Curiosamente, però, nessun commento riguardante offese razziste arriva agli ufficiali del torneo. E la stessa Serena è piuttosto morbida in conferenza stampa, come ricorda Joel Drucker:

"D.Anche se il pubblico ti ha fischiato, pensi di tornare il prossimo anno?
R.Ho un titolo da difendere, probabilmente mi rivedrete.
D.Credi che la razza abbia qualcosa a che fare con quello che è successo oggi?
R.Razza? I neri sono usciti dalla schiavitù da un secolo ma ancora stanno ancora facendo fatica. Non so se la razza c'entri con questa situazione, ma certamente c'è ancora qualche problema di razzismo in America".

Più criptica Venus il 23 marzo, durante una conferenza stampa a Key Biscayne. “Cosa hai sentito quel giorno”, gli chiede un giornalista, e lei risponde: “Ho sentito quello che ho sentito”. Poi: “Credi che gli insulti fossero di natura razzista?”. Risposta: “Tu cosa pensi?”.

Proviamo a rispondere al posto suo. Probabilmente, benché Serena ancora nel 2008 a Cristopher Clarey abbia confermato che “a Indian Wells mi sono capitate cose che mi hanno cambiato la vita”, e nonostante papà Richard abbia minacciato vie legali contro la WTA qualora tenti di convincere le sue figlie a tornarci, gli attacchi razzisti sono stati una minoranza rumorosa. Mentre la maggioranza, meno accesa, era sì ostile ma solo per aver dovuto pagare un biglietto invano, per una serie di comunicazioni arrivate nei tempi sbagliati che hanno indotto a sospettare. Sarebbe bastato un avviso diramato un'ora prima della partita, quando gli organizzatori, che non hanno mai smentito apertamente la versione delle sorelle, già sapevano dell'assenza di Venus, e il fuoco sarebbe rimasto sotto la cenere. Ci sarebbe stato, magari, il tempo di organizzare un'esibizione o qualche tipo di iniziativa collaterale per salvaguardare i tifosi.

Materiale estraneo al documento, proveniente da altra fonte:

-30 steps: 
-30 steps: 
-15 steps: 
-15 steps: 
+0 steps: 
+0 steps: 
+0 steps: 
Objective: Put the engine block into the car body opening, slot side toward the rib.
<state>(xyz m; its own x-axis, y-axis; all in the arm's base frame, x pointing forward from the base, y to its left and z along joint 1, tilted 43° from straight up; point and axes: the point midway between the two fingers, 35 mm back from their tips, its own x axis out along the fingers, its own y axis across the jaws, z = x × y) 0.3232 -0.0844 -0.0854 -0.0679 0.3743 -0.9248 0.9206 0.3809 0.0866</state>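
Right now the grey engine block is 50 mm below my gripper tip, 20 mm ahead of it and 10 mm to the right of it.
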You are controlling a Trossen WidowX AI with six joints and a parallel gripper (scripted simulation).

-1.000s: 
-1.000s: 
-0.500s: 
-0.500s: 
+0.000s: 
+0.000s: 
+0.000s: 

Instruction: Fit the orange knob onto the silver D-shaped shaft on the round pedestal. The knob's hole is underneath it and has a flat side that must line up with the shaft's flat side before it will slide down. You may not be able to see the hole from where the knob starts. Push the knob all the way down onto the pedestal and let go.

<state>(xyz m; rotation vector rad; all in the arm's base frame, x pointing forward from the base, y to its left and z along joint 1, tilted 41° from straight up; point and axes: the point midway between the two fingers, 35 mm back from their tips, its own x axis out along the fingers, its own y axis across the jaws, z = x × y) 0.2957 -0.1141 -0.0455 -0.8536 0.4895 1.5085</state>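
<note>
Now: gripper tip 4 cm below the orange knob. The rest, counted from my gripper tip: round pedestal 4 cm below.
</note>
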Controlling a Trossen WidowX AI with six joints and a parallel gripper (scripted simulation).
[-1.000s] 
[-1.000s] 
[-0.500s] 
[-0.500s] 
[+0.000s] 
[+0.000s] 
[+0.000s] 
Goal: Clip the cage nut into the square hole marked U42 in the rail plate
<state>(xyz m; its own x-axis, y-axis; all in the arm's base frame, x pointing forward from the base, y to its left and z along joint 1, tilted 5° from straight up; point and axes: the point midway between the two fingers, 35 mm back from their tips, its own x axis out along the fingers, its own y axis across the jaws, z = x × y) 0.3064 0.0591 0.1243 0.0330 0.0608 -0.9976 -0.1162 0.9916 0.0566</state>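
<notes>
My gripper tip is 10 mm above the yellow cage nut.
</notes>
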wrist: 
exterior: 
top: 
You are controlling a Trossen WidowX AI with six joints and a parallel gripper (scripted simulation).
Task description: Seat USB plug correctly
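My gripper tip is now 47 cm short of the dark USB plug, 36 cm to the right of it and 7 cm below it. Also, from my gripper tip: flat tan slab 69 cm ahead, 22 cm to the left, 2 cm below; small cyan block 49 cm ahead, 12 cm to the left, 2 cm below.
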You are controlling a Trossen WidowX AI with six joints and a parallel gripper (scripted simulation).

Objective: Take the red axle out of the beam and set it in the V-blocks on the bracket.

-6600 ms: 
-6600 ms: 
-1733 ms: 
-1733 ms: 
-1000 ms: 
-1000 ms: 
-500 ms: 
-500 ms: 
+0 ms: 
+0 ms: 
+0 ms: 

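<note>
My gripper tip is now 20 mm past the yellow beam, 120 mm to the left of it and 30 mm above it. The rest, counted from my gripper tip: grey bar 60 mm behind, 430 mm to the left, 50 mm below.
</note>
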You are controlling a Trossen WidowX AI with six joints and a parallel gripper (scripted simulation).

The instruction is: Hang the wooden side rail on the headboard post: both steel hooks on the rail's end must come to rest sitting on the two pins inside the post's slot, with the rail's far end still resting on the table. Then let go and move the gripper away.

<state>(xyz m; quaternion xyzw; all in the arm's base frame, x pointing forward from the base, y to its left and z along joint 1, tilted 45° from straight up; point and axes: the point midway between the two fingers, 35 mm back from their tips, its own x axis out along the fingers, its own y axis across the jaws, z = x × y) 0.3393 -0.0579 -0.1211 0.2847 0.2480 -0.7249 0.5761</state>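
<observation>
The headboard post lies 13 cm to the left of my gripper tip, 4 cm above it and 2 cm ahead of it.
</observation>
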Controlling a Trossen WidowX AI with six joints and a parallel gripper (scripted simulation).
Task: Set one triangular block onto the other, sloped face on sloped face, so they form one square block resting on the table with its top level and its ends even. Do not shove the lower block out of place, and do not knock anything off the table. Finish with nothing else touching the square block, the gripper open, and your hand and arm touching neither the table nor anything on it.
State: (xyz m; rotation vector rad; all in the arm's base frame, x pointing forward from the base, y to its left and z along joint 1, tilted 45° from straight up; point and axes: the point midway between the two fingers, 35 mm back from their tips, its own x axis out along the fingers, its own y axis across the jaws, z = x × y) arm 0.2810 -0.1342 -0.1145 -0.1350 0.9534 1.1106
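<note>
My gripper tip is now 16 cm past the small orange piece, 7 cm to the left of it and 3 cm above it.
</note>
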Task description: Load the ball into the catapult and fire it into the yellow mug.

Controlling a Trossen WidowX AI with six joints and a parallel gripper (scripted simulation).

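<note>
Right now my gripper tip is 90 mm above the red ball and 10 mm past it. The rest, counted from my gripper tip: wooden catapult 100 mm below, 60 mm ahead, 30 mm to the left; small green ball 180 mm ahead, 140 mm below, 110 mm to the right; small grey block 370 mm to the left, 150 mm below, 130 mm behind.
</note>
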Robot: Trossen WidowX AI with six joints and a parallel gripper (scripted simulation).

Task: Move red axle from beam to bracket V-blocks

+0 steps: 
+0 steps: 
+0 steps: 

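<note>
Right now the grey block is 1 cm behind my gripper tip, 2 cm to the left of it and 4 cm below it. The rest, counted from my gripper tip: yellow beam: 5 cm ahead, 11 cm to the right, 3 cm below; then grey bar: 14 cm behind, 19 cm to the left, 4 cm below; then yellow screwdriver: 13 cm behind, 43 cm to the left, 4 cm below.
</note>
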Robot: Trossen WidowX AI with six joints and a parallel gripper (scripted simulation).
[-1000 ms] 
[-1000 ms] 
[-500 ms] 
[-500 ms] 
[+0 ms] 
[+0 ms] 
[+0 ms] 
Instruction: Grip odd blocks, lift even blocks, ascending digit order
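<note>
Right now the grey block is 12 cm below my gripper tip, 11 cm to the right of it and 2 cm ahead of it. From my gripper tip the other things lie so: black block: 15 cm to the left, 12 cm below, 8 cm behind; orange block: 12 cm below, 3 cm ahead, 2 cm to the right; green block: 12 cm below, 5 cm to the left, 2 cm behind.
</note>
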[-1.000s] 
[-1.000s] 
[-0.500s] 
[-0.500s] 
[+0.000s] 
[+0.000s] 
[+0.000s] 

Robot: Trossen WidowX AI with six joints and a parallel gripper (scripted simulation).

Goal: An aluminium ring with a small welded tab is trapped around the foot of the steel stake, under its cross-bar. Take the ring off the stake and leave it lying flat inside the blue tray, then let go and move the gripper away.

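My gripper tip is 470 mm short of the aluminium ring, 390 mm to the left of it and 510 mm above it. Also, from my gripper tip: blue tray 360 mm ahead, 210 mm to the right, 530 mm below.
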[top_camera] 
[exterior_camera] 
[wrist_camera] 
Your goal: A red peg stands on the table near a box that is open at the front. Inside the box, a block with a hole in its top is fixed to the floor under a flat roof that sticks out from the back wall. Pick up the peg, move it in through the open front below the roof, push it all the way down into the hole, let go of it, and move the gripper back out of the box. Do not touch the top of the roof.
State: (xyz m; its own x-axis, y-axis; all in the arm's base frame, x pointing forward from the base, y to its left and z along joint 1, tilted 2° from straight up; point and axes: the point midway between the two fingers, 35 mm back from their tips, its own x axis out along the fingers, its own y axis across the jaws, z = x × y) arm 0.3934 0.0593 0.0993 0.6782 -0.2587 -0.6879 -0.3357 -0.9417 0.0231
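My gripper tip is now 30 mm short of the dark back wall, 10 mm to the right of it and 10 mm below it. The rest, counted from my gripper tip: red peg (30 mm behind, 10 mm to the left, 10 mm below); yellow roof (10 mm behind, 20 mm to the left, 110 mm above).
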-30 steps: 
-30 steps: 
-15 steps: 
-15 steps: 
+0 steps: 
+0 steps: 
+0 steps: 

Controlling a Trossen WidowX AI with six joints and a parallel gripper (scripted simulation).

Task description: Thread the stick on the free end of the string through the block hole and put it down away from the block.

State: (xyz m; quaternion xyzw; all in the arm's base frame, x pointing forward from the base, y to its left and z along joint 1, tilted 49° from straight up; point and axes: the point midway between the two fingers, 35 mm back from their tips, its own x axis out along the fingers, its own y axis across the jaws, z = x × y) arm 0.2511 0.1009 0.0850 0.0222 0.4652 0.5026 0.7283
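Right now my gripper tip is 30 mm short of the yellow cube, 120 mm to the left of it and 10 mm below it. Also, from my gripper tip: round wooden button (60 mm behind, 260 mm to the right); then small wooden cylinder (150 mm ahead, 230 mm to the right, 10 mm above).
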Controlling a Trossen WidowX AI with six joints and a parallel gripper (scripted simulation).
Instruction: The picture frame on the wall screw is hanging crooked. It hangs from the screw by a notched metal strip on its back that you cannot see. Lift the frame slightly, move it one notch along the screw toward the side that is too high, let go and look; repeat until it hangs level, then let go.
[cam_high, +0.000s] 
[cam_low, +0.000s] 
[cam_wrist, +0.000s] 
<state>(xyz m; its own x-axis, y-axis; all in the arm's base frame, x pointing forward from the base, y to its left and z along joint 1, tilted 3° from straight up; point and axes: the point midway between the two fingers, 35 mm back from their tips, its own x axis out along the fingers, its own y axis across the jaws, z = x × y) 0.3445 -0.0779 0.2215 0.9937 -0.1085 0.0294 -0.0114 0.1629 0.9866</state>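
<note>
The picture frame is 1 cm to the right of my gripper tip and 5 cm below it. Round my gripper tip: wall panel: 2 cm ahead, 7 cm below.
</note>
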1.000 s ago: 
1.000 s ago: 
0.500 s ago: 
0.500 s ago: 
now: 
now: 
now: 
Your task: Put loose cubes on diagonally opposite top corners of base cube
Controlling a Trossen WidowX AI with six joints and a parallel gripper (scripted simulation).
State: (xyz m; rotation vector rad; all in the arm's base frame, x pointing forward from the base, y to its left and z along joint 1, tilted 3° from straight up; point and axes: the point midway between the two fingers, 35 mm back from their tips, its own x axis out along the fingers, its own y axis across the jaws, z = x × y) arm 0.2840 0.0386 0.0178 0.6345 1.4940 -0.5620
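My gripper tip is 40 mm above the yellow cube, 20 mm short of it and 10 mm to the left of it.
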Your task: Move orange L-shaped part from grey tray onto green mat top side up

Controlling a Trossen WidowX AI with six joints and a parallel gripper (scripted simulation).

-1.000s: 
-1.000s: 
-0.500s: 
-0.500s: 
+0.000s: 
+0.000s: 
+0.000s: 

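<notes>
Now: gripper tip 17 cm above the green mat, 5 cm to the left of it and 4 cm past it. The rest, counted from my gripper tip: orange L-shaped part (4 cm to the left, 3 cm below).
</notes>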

Meeka, questo il nomignolo con cui Serena, che di secondo nome fa Jameka, viene chiamata in famiglia, disegna un passato più nero del vero. Gli insulti c'erano, i “booo” erano sì intensi, non però dominanti. Ma, come cantava De André, si accontenta di cause leggere la guerra del cuore. Una guerra costata nove anni di purgatorio per il torneo. Nove anni di ricchezza sociale svanita, di possibili profitti lasciati nel vento per gli organizzatori e per le giocatrici. Nove anni di gente divisa, nove anni per una storia sospesa cui Larry Ellison vuole cambiare il finale.